Three British Orders of Chivalry consist of one class only (the Garter, the Thistle and St Patrick) and these rank with the first class of any other Order, British or Foreign, and indeed take precedence before all other British Orders of Chivalry or Merit. There is no recognised international ranking of Orders of Chivalry but it would be generally accepted that other one class Orders of Chivalry such as the Golden Fleece in Spain, the Elephant in Denmark or the Seraphim in Sweden ranked alongside the three leading British Orders. There are also British Orders of Merit which are of one class only, i.e. the Companions of Honour, the Order of Merit and the Distinguished Service Order, but even in Britain these do not rank as high as the Garter, the Thistle or St Patrick.
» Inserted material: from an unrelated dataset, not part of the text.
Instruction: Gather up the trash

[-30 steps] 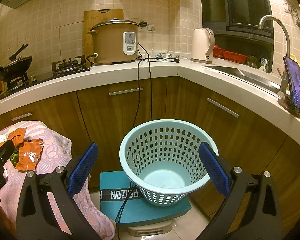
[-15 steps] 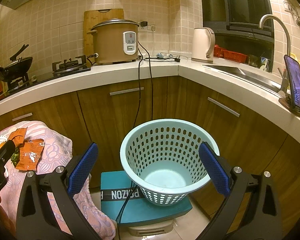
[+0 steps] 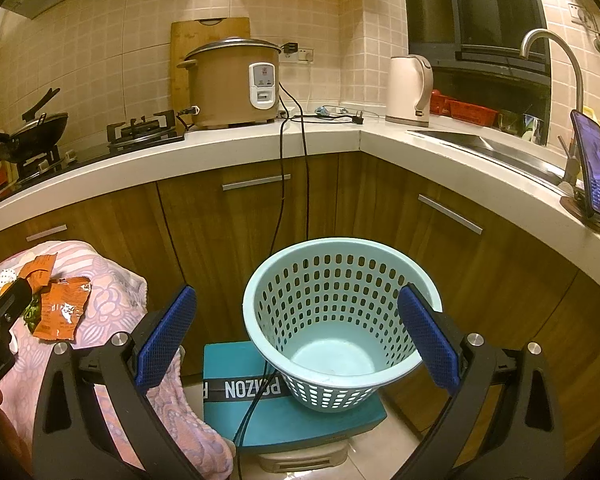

The other British Orders of Chivalry are divided into three or more classes:
It might be instructive to compare the classes in the Order of the British Empire with the classes in the French Legion of Honour.
Order of the British Empire: Knight/Dame Grand Cross
Legion of Honour: Grand Cross
Order of the British Empire: Knight/Dame Commander
Legion of Honour: Grand Officer
Order of the British Empire: Commander
Legion of Honour: Commander
Order of the British Empire: Officer
Legion of Honour: Officer
Order of the British Empire: Member
Legion of Honour: Knight
Thus it can be seen that the holder of the humble and often derided MBE is the British equivalent of the much grander sounding Chevalier de Légion d'Honneur.
In the United Kingdom members of Foreign Orders give precedence to members of British Orders of the same class within the Orders. Similarly in, say Spain, a member of a British Order would give precedence to a member of a Spanish Order in the same class.